Looking For Advice For 1St Cake Competition

Decorating By kaat Updated 30 Dec 2008 , 9:48pm by classiccake

kaat Posted 27 Dec 2008 , 6:45pm
post #1 of 10

I've decided to enter my 1st competition! I haven't been to one before (even to view cakes) so I'm looking for advice on what I can do to stand out. I hate not knowing what to expect. What do judges look for? I'm entering two cakes - a single tier baby and 3 tier wedding cake. I have in my mind what I want to do with them, just looking for tips and suggestions from seasoned competitors to help enhance my project. Thanks!

9 replies
__Jamie__ Posted 27 Dec 2008 , 7:37pm
post #2 of 10

Yay! I have never been in one before either, but I'm entering one next month. I guess I can't offer you any advice, but can share your feelings of anticipation! Good luck!

KimAZ Posted 27 Dec 2008 , 10:41pm
post #3 of 10

I've entered several competitons and posted a list of things that I found helpful and that the judges look for on another post. I know there are other posts here at Cake Central with lots of good info to help too.

Sugarflowers ( Michele Foster) posted some very helpful tips before too. Perhaps you could do a search on competitions.

KimAZ

Sugarflowers Posted 28 Dec 2008 , 3:13am
post #4 of 10

One of the main things judges want to see is neatness. This includes the board.

Choice of color is important. Be sure that the colors you use work well together.

Originality goes a long way, but it's not the biggest criteria. Even if you use an idea from a book or web site, change it enough to make it your own.

The difficulty of the techniques adds points. Don't do something difficult just for points unless you can do it well.

There's more but I can't think of them right now. If they come to mind I'll post again.

HTH

Michele

kaat Posted 28 Dec 2008 , 3:44am
post #5 of 10

Thanks! thumbs_up.gif

Sugarflowers Posted 29 Dec 2008 , 1:11am
post #6 of 10

When I mentioned cake boards I forgot to add that foil boards should not be used unless you have nothing else or at least cover them. All boards should have a ribbon trim on them. This makes them look much neater and more professional. There are many ways to make cake boards look nice, go through the gallery to get some ideas. Adding a finger lift to the bottom will make them easier to move and makes them look nicer on the table. Attaching a smaller cake board to the bottom is a very easy way to do this.

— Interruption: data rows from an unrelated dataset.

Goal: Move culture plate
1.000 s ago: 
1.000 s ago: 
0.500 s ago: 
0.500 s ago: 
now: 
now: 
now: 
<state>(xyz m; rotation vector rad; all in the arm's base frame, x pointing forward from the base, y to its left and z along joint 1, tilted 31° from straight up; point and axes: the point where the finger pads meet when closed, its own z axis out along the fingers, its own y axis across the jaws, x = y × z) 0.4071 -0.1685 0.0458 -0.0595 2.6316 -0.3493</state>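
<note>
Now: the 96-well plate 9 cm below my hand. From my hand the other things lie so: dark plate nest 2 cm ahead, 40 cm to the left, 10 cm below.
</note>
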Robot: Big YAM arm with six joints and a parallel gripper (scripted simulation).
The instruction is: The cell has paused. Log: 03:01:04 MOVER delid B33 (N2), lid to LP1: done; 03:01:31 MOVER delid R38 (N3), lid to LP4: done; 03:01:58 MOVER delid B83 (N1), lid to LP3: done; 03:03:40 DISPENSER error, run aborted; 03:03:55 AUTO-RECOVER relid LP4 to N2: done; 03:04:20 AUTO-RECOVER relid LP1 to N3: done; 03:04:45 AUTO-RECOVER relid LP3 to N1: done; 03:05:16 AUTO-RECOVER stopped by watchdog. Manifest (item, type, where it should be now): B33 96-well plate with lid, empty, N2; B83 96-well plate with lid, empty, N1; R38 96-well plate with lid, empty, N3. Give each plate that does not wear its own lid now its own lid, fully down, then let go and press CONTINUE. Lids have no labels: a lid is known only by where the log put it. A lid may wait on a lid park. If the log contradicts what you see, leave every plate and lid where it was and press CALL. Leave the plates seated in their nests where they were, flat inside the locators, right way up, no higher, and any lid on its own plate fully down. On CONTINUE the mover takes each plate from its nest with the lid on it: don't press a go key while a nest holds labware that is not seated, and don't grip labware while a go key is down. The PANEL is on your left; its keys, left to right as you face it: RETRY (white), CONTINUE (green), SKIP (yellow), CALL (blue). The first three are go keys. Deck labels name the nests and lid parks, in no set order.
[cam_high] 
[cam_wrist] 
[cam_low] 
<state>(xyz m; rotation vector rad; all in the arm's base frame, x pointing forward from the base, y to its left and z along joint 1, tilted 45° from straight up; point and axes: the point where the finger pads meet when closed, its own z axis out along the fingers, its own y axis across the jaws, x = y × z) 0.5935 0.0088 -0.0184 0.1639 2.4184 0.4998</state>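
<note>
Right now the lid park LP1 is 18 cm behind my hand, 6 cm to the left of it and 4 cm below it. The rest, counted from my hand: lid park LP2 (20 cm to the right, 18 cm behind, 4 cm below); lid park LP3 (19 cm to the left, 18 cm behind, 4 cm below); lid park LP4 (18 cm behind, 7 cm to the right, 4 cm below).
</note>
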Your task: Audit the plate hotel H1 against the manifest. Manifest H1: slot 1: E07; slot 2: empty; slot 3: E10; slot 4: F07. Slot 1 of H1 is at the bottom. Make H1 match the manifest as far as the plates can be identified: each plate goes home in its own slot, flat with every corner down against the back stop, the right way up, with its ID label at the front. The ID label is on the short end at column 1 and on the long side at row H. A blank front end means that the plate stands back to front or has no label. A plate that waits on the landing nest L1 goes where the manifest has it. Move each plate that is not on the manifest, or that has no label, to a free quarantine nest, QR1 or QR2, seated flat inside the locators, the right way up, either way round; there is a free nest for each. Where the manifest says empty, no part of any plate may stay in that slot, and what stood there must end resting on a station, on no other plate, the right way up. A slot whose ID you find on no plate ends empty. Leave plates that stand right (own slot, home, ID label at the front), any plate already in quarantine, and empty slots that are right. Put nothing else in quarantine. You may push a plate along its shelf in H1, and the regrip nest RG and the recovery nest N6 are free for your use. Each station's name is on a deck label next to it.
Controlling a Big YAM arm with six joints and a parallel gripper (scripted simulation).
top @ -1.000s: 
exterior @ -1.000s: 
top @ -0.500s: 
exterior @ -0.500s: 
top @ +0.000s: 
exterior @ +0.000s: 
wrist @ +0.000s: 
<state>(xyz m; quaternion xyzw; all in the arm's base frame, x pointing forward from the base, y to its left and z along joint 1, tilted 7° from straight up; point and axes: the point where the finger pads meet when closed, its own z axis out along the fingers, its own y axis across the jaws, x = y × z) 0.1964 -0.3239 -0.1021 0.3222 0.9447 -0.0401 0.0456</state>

One of the hardest things to overcome is not scoring as well as expected. What we see and what the judges see may be completely different. Judges are only human, they judge based on personal taste more often than not. I know it is not supposed to be this way, just accept that it is. There will always be something we don't like about judging, whether it's for cakes or watching the Olympics.

If you have a blemish on your cake, do your best to hide it. Just be sure to make it appear to be part of the decoration and not just covering a boo-boo. As a judge, I like to see how well someone covers a problem. Some are very creative. The mark of a good decorator is someone who can cover a flaw and make it look like it was all part of the plan. icon_smile.gif

Good luck with your entries. Don't kill yourself over them. Remember, it's a competition not a life threatening situation. icon_lol.gif

Michele

Price Posted 29 Dec 2008 , 1:30am
post #7 of 10

Kaat,
I just looked at your gallery and your work is very creative and well done. You should do well. I have only entered a competition twice. I don't have alot of experience, but took SugarFlowers advice and found it to be very helpful! I think neatness is extremely important and another thing I think is important is attention to detail.

Good luck!
Jean

fondantgrl Posted 30 Dec 2008 , 4:49am
post #8 of 10

Unless I missed it, is this decoration only ? or is taste included...

If it includes taste, judges hate intense flavors.. also flavors that are too busy meaning a mixture of too many flavor in one cake.. They want to taste it, but not overwhelmingly. For looks they do not like sloppy work. And also the degree of difficulty is important. Don't make something that look like it was made by Sams Club, not that that's what you plan to do . Your cakes are beautiful Good luck

kaat Posted 30 Dec 2008 , 6:48pm
post #9 of 10

Thanks everyone, all of the info is so helpful. It's looks only (not taste) but in the event of a tie a real cake will win over a dummy.

classiccake Posted 30 Dec 2008 , 9:48pm
post #10 of 10

I have competed alot and been a judge several times. My advice:

Clean, clean, clean work. It is better to do something perfect, than to do too much and not have it perfect.

If it comes down to two perfect cakes, then degree of difficulty trumps.

Check and double check all the rules of competition. You can have a perfect cake, and if you don't follow a guideline or rule, your perfect cake is disqualified.

Dummies may work better because you can start ahead and take longer to complete. The contests I did, the dummy had to be something you could also recreate in real cake.